◆ EXERCISE DIRECTIONS
An exact copy of the listing below is required, minus its pictures.

◆ MATERIAL PROVIDED
-- -- --
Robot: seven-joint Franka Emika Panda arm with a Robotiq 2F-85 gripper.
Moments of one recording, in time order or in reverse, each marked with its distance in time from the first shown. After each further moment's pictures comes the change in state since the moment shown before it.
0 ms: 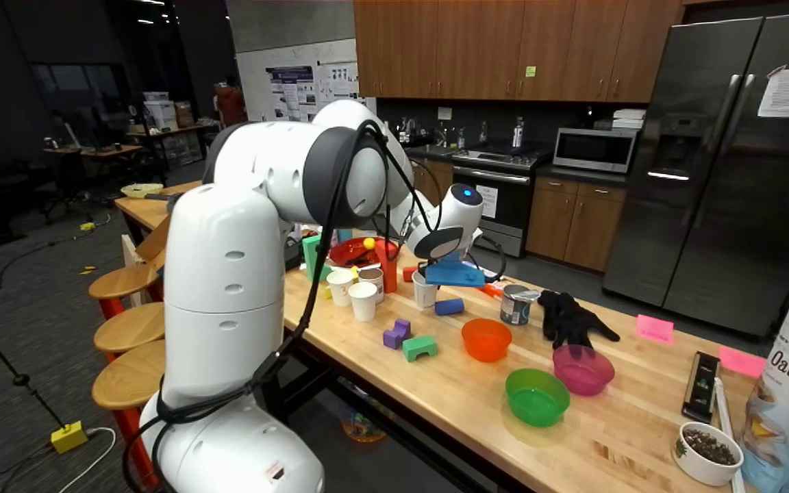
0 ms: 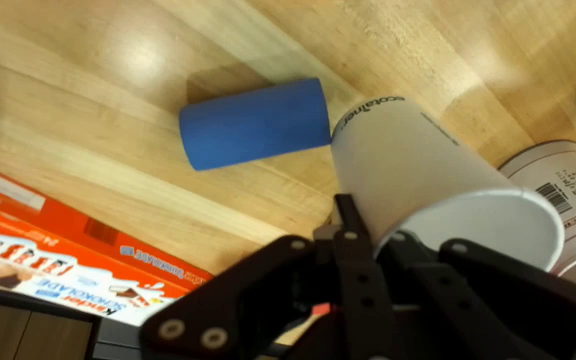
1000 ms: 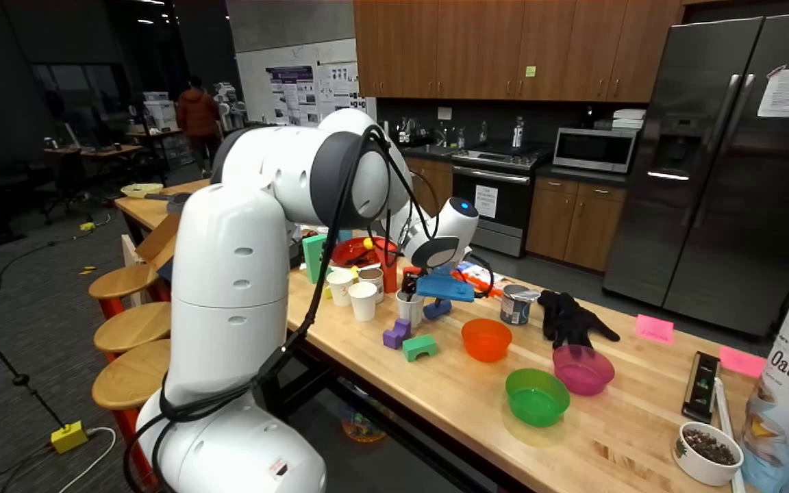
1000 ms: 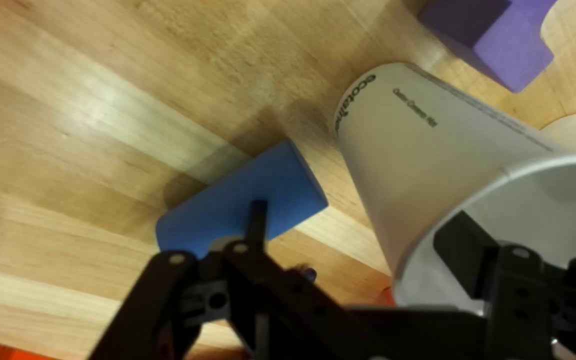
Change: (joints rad) arm 0.042 0.042 -0.028 -0.010 -0.014 -0.118 0.012
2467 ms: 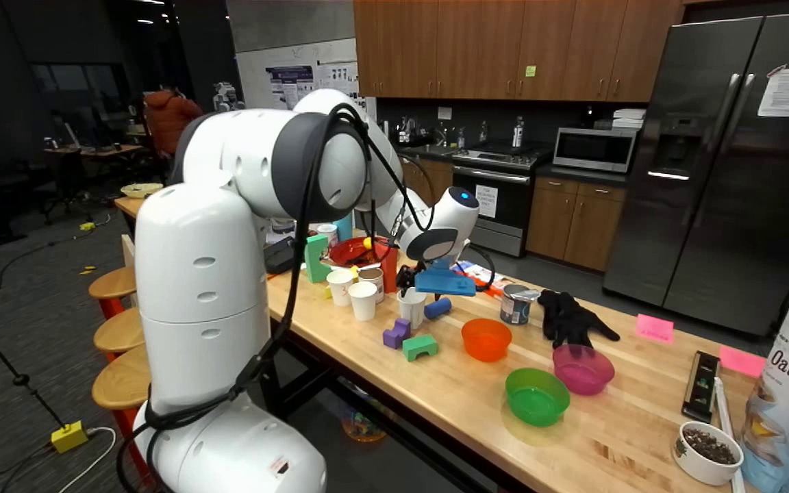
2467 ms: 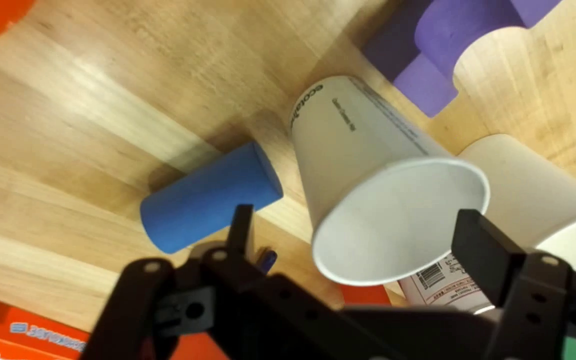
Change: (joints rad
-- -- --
◆ SOLUTION BELOW
Robot: seven-joint Franka Emika Panda arm with a Robotiq 2F-85 gripper.
Moments of one recording, in time order or in reverse, each marked with its distance in time from the first shown. After each further moment's pictures comes the change in state since the moment shown before it.
0 ms: 
0 ms: 
1000 ms: 
1000 ms: 
Change: (joints rad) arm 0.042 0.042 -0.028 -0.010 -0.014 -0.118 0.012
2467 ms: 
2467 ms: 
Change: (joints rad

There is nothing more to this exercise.